Hemofili hastalarında pıhtılaşma faktörünün ya hiç yok ya da az miktarda bulunduğunu ifade eden Prof. Dr. Antmen, "Faktör 8 veya faktör 9 eksikliği sonucunda gelişen kalıtsal bir kanama bozukluğu olan hemofili eklem içi ve kas içi kanamalarla kendini gösteriyor. Sıklığı hemofili B'ye göre 5-6 kat daha fazla olan faktör 8 eksikliği hemofili A, yaklaşık 5 bin erkek doğumundan birinde görülüyor. Faktör 9 eksikliği ise hemofili B olarak adlandırılıyor. Tüm hemofili hastalarının yüzde 85'ini hemofili A, yüzde 15'ini ise hemofili B grubundakiler oluşturuyor. Hastalık çoğunlukla taşıyıcı annelerden erkek çocuklarına geçiyor; çok nadir olmakla birlikte kız çocuklarında da görülebiliyor. Bunun için hem annenin hem de babanın taşıyıcı olması gerekiyor" şeklinde konuştu.
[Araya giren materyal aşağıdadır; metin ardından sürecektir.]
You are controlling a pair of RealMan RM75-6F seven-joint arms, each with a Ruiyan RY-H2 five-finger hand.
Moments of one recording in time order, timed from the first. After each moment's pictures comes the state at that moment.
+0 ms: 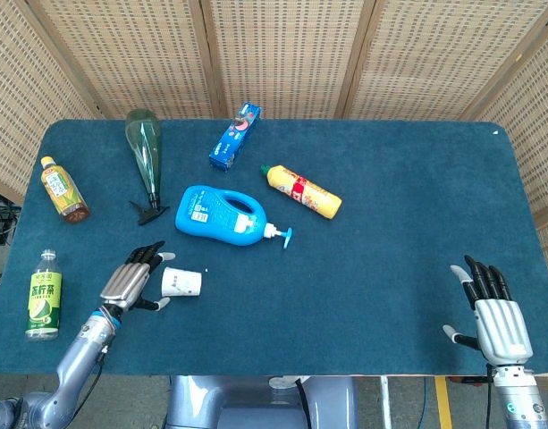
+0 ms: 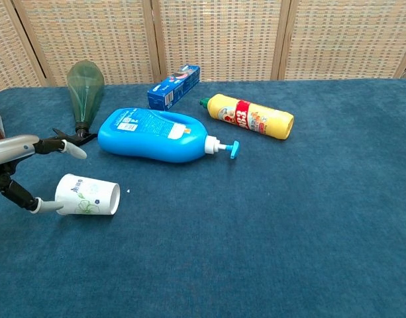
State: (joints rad) left arm -0.50 -1.41 -0.07 -1.67 1.11 1.01 0.18; right arm 0.08 -1.17 0.05 -1.70 -1.51 1.48 -0.10
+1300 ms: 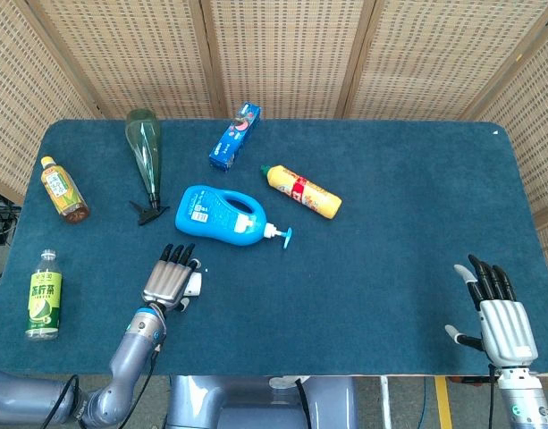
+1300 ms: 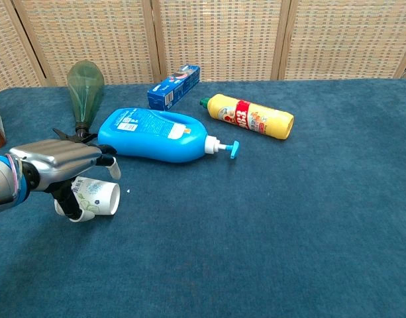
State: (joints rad) left arm -0.77 -1.59 -0.06 -1.80 0.62 1.24 0.95; right arm 0.07 -1.16 0.05 -1.70 -1.53 1.49 -0.06
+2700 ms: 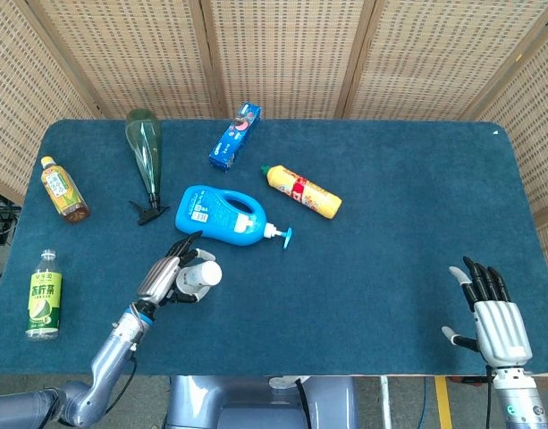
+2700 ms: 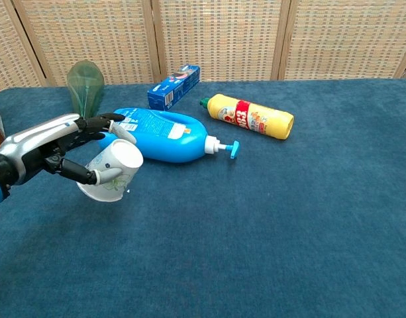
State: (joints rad) left arm -0.57 -1.59 -0.04 -1.52 1.30 1.14 -0.30; right arm 0.07 -1.17 0.04 -1.69 -1.53 1.48 -0.09
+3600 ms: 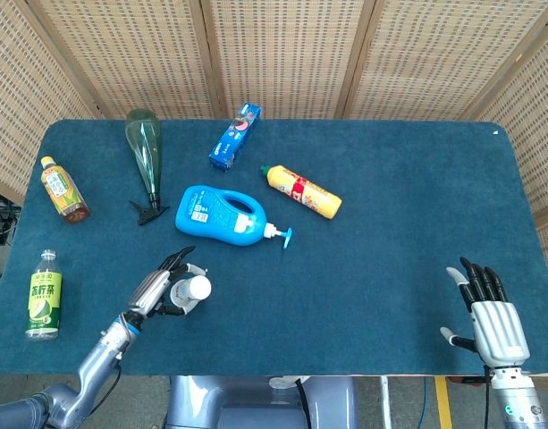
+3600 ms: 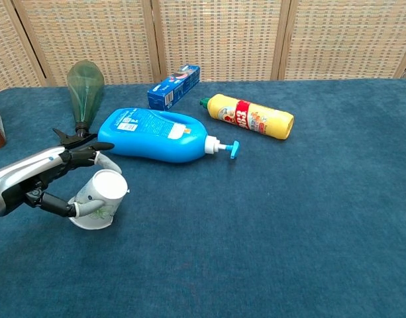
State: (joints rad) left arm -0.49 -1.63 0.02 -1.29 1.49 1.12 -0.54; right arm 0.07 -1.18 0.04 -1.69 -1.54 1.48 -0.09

TÜRKİYE'DEKİ İLK GEN TEDAVİLERİ UYGULANDI
Hem hemofili A hem de hemofili B hastalıkları için gen tedavisi alanındaki çalışmaların tüm dünyada halen devam ettiğini kaydeden Antmen, şunları söyledi:
"Prof. Dr. Bülent Antmen başkanlığında Prof. Dr. İlgen Şaşmaz, Dr. Barbaros Şahin Karagün'le birlikte oluşturulan pediatrik hematoloji araştırma ekibi 29 yaşındaki ağır hemofili B hastasına ilk gen tedavisini uygulamasının ardından Sağlık Bakanlığının onayı ile yapılan bu yeni gen tedavisinin sonuçlarının 4-6 hafta arasında alınması bekleniyor.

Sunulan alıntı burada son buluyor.